Teens and feeling language–How to articulate and verbalize loneliness
Teens are still developing a language to express themselves and what they are experiencing. They sometimes can’t find the words to say, “I’m so lonely,” “I can’t connect with anyone–no one sees or hears me,” or “Everyone else seems fine and I’m not.” They feel these things, but are stuck trying to communicate until it becomes too acute.
In particular, teens have so many opportunities–in school, after-school activities or hanging out with friends–to fake or “be seen” socializing or connecting. They can pretend everything looks ok on the outside. But, it may be far from it internally; they don’t yet have the language for their internal dialogue or feelings.
Language is learned by practice. When kids are younger, they have charts of feelings, which helps the kid locate the face that corresponds to what they are feeling and the appropriate the word for it. I think teens need a verbal chart of sorts. They are smart, but they are still learning.
Bone-Chilling Loneliness for Teens Gets Better
An important step to help teens cope with bone-chilling loneliness is to simply say that teens are lonely. We talk a lot about college essays, college searches and extracurricular activities. We talk about teens transitioning, gender fluidity, sexuality and dating. But, we don’t talk about loneliness. Loneliness runs deep; it’s not a passing or shallow feeling.
In a way, the “It Gets Better Project” articulated something we need to do with loneliness. It can help teens to know they are allowed to feel lonely and others do too. Even if they are smiling or seem like they have it all together, many teens feel the same way. By talking about loneliness, it becomes normalized like any developmental process.
How Parents (And Other Adults) Can Normalize Bone-Chilling Loneliness In Teens
Parents–and other adults in a teen’s life–can sometimes unintentionally add to this loneliness by assuming their teens don’t need as much attention as they did when they were younger. Or that teens don’t want them around. Or just, assuming they know how their teens are or who they are.
Adults need to give space for all emotions even the ones that are inconvenient, uncomfortable, hard or painful.
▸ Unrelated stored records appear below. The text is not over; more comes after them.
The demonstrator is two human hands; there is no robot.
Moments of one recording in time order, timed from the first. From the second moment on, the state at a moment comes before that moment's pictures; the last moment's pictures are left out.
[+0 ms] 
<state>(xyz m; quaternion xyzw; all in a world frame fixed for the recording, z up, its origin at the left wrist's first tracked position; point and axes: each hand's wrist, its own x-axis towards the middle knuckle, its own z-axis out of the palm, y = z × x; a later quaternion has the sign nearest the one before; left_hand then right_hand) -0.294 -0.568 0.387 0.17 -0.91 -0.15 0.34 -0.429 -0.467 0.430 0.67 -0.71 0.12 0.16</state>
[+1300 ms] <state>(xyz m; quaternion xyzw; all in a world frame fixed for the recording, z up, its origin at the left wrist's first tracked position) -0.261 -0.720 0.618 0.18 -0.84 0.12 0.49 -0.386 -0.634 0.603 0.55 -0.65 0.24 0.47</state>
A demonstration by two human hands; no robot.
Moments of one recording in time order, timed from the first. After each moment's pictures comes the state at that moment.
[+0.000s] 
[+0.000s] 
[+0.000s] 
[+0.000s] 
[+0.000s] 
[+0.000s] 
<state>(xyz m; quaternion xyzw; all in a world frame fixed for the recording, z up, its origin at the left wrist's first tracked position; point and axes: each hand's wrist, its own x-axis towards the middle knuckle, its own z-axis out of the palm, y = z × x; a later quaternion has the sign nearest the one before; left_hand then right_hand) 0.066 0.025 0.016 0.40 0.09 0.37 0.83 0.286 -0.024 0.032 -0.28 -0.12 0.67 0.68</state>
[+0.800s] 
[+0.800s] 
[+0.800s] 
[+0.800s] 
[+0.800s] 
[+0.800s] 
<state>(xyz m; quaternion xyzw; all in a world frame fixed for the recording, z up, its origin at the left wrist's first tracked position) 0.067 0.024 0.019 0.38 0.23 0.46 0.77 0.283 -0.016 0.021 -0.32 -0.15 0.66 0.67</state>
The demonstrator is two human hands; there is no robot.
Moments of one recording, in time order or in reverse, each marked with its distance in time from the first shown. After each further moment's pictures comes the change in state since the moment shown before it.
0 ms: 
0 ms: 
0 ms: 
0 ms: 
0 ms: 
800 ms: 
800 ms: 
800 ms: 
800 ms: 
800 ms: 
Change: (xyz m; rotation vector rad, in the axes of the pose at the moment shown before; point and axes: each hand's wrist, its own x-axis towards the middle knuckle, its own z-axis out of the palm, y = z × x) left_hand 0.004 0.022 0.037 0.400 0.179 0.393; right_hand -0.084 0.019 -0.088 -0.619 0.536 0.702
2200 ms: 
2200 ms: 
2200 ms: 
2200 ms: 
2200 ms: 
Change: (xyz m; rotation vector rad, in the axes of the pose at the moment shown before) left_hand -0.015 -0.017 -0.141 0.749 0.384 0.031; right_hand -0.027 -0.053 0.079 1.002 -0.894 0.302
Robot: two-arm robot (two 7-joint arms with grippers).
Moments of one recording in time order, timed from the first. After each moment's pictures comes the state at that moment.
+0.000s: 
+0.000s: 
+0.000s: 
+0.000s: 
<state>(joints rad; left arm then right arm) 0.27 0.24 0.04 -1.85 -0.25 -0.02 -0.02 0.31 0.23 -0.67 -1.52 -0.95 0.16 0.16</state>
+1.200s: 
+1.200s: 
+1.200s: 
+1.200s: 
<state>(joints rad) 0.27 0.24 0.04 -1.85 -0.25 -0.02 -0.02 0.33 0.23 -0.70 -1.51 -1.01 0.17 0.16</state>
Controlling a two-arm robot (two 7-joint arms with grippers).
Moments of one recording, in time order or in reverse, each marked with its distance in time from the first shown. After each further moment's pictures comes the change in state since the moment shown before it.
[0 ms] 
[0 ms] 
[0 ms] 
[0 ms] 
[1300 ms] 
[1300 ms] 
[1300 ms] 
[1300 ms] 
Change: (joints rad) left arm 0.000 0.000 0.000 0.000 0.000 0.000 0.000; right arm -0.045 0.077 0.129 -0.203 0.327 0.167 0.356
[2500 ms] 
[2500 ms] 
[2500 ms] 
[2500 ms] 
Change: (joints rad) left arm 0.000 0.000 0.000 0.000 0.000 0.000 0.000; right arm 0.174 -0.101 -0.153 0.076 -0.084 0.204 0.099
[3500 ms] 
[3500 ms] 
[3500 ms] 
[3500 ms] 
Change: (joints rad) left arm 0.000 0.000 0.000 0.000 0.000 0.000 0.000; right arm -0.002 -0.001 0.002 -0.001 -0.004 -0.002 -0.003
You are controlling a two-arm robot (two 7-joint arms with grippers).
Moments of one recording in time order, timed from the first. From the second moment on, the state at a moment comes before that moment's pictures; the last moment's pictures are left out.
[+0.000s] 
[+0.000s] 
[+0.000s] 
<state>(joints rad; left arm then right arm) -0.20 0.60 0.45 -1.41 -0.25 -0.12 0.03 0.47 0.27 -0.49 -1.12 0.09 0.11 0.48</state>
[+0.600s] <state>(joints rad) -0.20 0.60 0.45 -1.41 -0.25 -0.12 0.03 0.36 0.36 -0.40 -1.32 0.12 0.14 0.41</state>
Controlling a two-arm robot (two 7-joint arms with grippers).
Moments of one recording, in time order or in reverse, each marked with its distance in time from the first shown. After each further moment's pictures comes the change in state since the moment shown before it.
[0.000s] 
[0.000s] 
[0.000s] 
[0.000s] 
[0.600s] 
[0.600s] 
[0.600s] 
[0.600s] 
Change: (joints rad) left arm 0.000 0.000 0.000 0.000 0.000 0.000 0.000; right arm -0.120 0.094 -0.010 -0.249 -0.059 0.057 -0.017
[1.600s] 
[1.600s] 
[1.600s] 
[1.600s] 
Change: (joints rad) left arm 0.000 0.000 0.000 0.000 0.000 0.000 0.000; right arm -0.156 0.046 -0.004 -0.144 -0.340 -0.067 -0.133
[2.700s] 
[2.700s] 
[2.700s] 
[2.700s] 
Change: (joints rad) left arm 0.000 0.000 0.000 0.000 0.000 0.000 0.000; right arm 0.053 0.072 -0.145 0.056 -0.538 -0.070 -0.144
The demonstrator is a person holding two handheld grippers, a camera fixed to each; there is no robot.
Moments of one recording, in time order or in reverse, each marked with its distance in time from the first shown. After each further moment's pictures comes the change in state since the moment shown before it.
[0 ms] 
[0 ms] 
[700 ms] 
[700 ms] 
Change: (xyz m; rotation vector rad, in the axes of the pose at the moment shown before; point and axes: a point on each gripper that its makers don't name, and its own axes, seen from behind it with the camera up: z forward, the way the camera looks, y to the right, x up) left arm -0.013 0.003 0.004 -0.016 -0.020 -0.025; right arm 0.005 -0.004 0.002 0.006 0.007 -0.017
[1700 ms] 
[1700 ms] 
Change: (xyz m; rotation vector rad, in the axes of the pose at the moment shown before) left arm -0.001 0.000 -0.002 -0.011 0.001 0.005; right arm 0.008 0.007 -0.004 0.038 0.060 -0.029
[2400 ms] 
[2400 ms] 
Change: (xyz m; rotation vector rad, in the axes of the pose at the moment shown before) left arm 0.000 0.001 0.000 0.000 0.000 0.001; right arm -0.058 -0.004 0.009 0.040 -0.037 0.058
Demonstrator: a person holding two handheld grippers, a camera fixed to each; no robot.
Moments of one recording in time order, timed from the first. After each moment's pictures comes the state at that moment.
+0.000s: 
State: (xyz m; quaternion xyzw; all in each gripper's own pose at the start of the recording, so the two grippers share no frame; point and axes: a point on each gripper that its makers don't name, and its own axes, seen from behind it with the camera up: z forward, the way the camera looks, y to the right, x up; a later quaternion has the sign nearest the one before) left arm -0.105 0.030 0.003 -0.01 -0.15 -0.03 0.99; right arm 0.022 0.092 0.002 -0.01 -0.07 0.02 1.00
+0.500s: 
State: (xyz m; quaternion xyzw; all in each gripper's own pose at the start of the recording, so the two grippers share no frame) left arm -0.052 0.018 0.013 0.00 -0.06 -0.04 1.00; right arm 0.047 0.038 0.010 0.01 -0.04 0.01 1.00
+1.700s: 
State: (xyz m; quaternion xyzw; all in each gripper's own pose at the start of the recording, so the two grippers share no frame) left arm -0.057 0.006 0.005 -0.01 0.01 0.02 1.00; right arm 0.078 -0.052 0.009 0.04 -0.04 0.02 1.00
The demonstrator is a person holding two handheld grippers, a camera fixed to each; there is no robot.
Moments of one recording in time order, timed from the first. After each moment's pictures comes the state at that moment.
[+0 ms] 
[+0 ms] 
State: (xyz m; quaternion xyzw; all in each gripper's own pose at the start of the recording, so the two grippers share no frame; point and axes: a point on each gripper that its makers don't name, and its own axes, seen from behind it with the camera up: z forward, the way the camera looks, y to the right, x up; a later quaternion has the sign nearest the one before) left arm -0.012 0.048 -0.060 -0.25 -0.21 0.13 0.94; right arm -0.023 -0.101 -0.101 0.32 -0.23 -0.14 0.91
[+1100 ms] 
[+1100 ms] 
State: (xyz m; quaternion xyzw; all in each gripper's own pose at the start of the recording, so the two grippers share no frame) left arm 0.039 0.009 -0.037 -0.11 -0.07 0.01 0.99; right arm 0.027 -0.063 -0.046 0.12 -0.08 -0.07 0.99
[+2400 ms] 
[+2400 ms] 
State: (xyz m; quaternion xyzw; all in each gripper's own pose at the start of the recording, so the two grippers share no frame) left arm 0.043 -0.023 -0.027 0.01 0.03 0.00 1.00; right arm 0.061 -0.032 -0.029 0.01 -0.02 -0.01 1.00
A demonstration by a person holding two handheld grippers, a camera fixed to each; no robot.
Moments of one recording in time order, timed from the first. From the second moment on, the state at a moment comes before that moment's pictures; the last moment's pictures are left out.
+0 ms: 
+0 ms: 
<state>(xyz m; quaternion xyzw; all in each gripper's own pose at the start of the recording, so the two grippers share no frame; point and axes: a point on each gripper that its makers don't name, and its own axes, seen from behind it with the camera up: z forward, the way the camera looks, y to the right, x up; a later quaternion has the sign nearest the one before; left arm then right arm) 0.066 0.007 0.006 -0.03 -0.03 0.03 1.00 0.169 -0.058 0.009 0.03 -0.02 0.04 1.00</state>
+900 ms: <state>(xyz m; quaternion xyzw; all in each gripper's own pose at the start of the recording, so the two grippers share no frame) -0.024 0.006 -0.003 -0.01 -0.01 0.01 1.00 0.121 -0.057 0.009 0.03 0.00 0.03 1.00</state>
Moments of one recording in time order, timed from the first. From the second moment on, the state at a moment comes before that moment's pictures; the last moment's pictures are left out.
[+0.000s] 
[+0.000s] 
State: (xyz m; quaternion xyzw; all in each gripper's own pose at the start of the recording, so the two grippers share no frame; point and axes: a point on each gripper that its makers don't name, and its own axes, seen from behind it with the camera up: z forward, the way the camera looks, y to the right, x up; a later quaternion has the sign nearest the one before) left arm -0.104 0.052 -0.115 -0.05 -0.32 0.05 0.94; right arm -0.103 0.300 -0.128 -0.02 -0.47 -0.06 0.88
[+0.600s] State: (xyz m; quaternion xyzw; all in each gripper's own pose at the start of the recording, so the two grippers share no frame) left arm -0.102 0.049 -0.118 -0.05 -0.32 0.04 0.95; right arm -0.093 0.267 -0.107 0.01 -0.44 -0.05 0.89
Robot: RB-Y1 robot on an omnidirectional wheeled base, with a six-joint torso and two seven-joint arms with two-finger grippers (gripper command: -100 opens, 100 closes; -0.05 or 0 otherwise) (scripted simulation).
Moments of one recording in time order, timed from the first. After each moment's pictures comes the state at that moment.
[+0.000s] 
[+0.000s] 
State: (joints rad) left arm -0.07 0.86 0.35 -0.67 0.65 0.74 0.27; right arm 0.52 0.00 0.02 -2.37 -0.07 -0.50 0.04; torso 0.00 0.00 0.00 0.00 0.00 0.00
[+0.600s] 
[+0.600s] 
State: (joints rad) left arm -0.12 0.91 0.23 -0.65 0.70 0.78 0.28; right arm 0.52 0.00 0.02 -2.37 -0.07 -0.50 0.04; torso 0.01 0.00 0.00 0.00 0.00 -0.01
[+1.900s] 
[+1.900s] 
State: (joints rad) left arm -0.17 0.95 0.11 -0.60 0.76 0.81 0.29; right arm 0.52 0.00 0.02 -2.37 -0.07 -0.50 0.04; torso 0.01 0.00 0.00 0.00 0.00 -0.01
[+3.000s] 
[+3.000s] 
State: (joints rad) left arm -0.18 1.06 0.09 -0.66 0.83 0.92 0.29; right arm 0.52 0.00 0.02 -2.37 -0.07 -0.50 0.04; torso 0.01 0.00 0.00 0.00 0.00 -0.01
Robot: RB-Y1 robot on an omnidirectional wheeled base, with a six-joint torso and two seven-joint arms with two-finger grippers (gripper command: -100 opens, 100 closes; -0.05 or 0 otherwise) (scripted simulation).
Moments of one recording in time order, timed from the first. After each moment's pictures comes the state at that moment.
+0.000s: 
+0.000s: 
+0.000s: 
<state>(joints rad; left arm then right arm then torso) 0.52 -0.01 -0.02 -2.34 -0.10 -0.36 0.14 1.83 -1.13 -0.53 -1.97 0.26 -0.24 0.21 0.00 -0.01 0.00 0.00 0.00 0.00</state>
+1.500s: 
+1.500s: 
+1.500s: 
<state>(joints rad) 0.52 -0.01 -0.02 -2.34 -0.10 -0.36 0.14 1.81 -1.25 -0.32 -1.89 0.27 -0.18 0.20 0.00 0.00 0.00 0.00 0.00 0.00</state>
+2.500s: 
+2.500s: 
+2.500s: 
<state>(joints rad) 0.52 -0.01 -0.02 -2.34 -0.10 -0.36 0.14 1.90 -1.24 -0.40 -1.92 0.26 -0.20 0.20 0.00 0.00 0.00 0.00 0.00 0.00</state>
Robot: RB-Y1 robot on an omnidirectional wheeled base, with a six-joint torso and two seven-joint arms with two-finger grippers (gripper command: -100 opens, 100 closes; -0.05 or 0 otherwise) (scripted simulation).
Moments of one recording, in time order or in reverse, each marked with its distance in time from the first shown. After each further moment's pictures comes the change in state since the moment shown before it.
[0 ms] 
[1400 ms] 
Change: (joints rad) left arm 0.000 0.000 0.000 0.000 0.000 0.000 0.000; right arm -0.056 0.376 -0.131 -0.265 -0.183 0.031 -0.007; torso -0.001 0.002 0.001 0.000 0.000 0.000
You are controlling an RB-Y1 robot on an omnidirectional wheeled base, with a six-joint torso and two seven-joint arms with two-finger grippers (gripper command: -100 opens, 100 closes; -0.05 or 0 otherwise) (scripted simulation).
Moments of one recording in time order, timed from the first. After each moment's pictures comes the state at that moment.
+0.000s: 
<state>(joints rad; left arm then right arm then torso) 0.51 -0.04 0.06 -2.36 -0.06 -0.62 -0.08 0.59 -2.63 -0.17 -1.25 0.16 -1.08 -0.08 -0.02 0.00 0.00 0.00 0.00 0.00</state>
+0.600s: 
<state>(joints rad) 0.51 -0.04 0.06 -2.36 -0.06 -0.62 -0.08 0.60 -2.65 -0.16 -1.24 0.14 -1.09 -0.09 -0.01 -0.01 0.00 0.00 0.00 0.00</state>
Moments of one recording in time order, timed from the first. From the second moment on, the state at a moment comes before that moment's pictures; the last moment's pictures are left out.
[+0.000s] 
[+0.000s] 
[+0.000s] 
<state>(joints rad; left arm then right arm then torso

Getting to know a teen is to let them be emotional and letting them express the complexities of their emotions. Being a teen is fun, tricky, hard, painful, isolating and lonely. Teens may not know how to talk to adults and that is ok. Creating space to listen (where the parents’ anxiety or worry takes a back seat) can help ease this loneliness.
Loneliness can also be softened by asking questions and bugging teens in a soft way. How are adults contributing to a teen’s feeling of loneliness? Are you leading too much or getting in the way? Be curious without getting ego involved.
Therapy Can Help Teens With Bone-Chilling Loneliness
Therapy can help build a space where we can talk about bone-chilling loneliness together and go from there. It is amazing for teens to regularly see someone at the same time each week. That makes the world less lonely in itself.
The therapy room is a place where we can talk about this loneliness, as well as get close to a teen who is lonely. As odd as this might seem to the teen at first, it is good therapy to sit with a therapist who is ok with them feeling awkward, lonely, sad, nervous and isolated and won’t make them try to hide it. Therapy can also help parents and families talk about loneliness so it isn’t hidden. Loneliness can become less scary, overwhelming or inconvenient.
It is also helpful to have someone–a therapist–who is into exploring this loneliness without force. As a therapist, I can hang, talk and then, help teens talk about how they’re feeling. I might get there by talking about high school, a teen’s weekend upstate, music, philosophy, or books. In therapy, we build relationships together–we come up with ideas teens can try and way they can be in the world with less loneliness.